У некоторых людей, вполне очевидно, такое отношение выливается в определенную беспечность, равнодушие, измеряемые к тому же нуждами и простыми условиями их материальной жизни. Среда и жизнь четко диктуют человеку свой ритм, свое время.
Но есть, наверное, неосязаемое подобие времени, которое, отвлекаясь от всех наших представлений о нем, наполняется вокруг нас, как эфир, и регулирует нашу жизнь. У нашей жизни есть свой календарь. У каждого человека есть свое время жизни даже в количественном плане, измеренном привычными человеческими мерками. Он пребывает в своем времени, как аквариумная рыбка в ей предназначенном сосуде.

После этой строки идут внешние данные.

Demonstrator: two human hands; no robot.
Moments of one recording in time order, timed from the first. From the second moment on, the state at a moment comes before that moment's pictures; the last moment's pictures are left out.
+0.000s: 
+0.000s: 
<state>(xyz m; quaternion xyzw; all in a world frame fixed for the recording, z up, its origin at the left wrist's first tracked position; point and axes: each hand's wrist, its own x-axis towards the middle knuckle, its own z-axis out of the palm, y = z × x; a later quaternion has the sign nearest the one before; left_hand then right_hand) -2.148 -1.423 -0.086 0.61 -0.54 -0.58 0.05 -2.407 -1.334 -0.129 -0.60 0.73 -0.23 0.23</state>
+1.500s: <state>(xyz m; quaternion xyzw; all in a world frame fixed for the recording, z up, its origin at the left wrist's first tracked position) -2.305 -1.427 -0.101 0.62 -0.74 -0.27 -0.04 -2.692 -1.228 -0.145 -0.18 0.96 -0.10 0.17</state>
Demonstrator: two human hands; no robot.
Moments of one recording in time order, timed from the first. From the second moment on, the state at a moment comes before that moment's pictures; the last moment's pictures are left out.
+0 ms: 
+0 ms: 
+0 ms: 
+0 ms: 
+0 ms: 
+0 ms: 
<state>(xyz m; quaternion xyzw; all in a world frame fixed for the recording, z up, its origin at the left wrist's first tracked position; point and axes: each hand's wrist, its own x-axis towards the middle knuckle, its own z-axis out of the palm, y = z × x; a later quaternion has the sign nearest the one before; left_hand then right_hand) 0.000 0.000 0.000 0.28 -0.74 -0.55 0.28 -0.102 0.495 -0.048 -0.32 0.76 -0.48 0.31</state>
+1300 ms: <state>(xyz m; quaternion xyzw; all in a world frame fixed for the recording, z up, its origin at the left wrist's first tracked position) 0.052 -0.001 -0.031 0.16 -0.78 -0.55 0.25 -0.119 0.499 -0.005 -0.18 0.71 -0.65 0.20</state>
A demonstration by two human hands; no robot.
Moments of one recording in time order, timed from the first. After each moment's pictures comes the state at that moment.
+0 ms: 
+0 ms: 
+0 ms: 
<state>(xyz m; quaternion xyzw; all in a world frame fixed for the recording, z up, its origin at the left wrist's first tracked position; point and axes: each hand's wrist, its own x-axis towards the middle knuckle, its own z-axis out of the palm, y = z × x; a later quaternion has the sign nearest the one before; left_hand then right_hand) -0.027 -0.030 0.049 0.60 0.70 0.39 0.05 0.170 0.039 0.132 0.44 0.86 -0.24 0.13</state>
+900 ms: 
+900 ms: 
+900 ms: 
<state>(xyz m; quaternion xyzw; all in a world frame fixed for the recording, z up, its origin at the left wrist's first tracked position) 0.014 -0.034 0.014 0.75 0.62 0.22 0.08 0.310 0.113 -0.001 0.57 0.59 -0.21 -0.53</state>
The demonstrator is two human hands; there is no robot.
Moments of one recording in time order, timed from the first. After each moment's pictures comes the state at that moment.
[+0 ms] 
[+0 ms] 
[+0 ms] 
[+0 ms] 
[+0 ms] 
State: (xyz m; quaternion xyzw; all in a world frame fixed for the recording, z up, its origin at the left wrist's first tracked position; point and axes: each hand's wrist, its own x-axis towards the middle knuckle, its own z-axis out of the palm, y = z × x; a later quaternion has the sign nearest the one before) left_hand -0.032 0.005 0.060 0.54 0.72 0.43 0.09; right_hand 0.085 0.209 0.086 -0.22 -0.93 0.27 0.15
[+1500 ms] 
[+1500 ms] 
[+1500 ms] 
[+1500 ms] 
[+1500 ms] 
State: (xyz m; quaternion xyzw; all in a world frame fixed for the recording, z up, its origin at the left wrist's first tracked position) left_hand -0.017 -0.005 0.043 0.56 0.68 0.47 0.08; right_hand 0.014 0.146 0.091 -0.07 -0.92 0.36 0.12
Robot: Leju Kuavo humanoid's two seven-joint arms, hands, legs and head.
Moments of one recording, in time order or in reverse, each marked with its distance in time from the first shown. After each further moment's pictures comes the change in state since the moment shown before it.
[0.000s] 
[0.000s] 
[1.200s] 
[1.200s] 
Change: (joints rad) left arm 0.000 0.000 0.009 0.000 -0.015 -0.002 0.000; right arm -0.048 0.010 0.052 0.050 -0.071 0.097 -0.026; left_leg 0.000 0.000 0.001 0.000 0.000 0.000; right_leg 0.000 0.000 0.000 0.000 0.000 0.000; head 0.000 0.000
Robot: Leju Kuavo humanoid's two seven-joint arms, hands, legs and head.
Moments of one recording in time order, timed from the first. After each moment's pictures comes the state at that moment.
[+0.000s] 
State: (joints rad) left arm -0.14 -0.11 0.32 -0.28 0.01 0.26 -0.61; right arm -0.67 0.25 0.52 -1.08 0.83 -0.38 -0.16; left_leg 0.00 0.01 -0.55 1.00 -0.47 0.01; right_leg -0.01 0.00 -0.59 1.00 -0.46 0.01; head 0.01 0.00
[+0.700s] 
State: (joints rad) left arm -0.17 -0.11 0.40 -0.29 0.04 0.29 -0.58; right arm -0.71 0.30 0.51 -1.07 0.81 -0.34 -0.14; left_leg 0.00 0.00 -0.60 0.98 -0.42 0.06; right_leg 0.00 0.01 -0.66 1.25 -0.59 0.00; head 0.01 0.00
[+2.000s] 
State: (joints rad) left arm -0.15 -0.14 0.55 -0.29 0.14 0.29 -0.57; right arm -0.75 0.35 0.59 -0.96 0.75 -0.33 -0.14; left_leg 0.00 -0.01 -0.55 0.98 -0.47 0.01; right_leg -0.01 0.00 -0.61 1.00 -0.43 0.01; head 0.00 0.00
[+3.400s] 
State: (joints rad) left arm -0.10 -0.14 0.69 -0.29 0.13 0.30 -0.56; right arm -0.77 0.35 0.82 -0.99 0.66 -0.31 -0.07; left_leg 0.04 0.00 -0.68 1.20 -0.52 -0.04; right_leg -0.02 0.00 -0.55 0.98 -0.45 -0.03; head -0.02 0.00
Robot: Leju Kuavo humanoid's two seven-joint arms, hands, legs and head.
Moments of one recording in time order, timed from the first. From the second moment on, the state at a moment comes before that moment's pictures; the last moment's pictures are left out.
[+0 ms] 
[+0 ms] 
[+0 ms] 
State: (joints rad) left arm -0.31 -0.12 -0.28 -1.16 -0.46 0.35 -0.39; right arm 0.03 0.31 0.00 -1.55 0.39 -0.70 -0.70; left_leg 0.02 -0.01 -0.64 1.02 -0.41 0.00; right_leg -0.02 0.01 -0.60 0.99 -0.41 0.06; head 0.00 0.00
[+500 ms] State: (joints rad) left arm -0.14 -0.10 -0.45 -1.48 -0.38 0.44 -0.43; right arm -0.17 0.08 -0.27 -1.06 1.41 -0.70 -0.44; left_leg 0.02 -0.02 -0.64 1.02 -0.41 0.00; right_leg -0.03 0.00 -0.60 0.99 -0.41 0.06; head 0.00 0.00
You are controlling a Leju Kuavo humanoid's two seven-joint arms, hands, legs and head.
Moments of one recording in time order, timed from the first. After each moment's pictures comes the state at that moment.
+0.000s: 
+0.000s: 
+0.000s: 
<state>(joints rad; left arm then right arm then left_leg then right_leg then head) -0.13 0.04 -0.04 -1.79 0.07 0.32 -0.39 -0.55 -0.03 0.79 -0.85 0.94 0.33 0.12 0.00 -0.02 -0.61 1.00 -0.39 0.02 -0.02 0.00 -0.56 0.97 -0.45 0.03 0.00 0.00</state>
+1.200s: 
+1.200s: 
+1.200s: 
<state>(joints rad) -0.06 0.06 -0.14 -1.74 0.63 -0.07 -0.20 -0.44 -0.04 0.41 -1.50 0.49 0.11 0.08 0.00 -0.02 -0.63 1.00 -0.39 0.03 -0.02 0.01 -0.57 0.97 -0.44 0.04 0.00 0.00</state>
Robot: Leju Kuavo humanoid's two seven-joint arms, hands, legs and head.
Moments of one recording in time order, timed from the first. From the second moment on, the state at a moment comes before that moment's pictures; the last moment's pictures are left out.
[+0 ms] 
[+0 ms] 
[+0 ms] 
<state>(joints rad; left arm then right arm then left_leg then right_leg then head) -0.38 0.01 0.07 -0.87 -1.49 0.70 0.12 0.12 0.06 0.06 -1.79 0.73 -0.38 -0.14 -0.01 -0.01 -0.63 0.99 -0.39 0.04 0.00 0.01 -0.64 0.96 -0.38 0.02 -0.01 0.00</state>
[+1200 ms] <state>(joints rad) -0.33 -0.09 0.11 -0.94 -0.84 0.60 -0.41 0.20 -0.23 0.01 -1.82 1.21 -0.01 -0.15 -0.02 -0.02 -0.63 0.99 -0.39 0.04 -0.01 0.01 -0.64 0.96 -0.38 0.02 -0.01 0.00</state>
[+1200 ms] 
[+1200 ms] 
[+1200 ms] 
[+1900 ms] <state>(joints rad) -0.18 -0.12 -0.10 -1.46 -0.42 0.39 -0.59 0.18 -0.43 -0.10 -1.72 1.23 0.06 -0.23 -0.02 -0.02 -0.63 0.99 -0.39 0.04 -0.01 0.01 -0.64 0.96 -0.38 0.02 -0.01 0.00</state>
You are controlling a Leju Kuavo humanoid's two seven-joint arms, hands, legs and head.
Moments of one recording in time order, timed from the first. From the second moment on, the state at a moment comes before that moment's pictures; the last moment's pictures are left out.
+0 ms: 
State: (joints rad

Деннис Дуэрден подарил мне свою книгу «Африканское искусство и литература: невидимое настоящее»: мол, в ней выстрадано все, и лучше мне уже, возможно, не сказать. «Африканские общества и африканское искусство не пытаются выйти за пределы линейного времени и не преклоняются перед вечностью какого-то мифа, — считает он. — Их время, как можно предположить, не линейно, потому что это время каждой группы по отношению к каждой группе. Каждая и всякая группа имеет свое собственное время и собственное пространство, а следовательно, универсальных времени и пространства нет, нет и никаких имеющих измерение координат, общих для каждого общества». «Каждая земля имела свое собственное небо; оно было таким, каким ему следует быть», — вторит ему Эзеулу, персонаж из романа нигерийского писателя Чинуа Ачебе «Стрела бога», глядя на новую луну. Более того, у каждого человека в Африке заложен с рождения родителями свой временной механизм. Всякий опытный знахарь-целитель настраивается на ход времени пациента. Он тщательно расспрашивает больного, стараясь вникнуть в его время и найти ключ к его недугу. Если человек вдруг запнулся, о чем-то задумался, целитель не спешит сбивать его с присущего ему ритма излишними, несвоевременными вопросами, ибо для пациента, погрузившегося в личные переживания и раздумья, течение личностного времени отличается от общепринятого. Каждому принадлежит свое время. Аритмия противоречит внутренней сущности любого черного африканца и всей Африки.